> _To do_: Tell how many lines in the records contain the word "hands"; the number alone is the answer.

======== Data excerpts ========

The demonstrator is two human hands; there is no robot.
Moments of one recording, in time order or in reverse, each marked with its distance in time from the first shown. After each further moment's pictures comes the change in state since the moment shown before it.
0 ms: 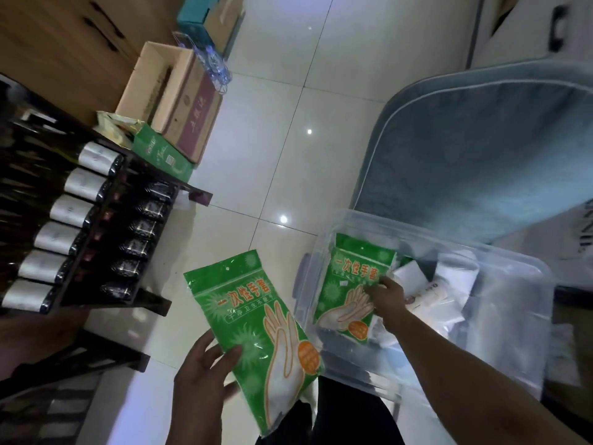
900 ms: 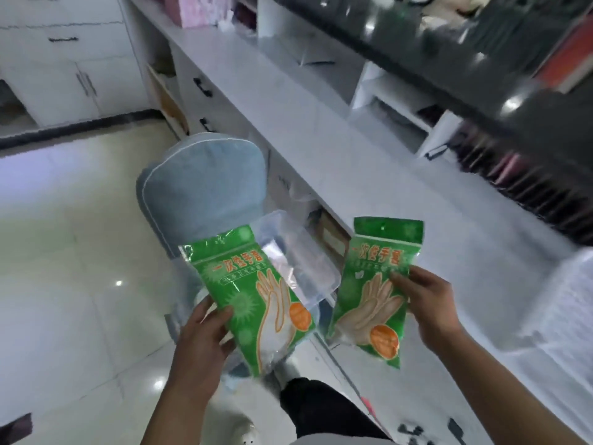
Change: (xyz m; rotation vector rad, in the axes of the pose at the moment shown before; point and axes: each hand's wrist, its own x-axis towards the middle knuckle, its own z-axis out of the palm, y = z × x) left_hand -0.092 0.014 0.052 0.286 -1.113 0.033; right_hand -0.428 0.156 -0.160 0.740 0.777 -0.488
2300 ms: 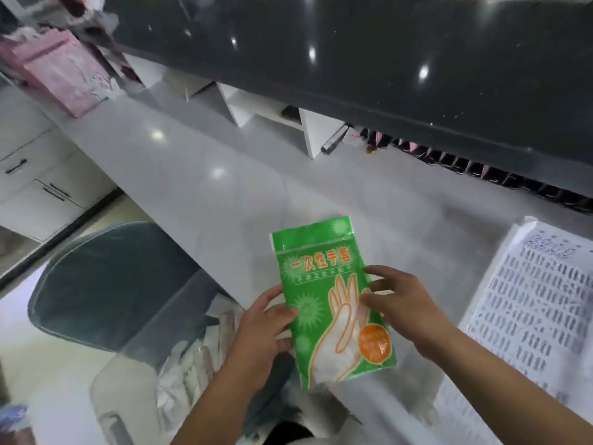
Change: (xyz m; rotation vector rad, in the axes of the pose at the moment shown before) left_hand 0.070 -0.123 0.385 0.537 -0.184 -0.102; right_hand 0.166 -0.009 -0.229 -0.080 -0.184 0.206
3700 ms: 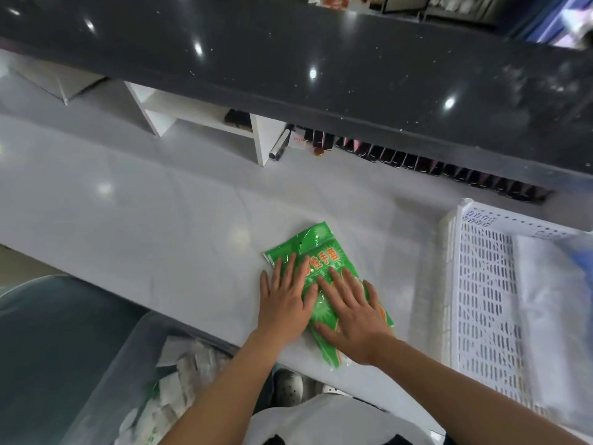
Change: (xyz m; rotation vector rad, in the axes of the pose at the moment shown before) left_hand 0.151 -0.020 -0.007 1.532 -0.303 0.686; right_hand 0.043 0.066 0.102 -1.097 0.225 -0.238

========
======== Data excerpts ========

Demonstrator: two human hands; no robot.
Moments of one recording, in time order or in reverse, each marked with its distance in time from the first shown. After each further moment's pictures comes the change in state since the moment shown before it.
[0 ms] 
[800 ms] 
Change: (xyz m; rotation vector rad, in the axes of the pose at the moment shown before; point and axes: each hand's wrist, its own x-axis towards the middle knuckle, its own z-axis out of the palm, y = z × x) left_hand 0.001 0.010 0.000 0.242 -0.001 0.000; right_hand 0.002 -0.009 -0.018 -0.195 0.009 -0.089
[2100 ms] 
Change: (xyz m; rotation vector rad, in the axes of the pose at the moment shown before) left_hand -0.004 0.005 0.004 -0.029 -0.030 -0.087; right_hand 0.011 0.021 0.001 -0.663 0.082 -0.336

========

> _Response box_: 2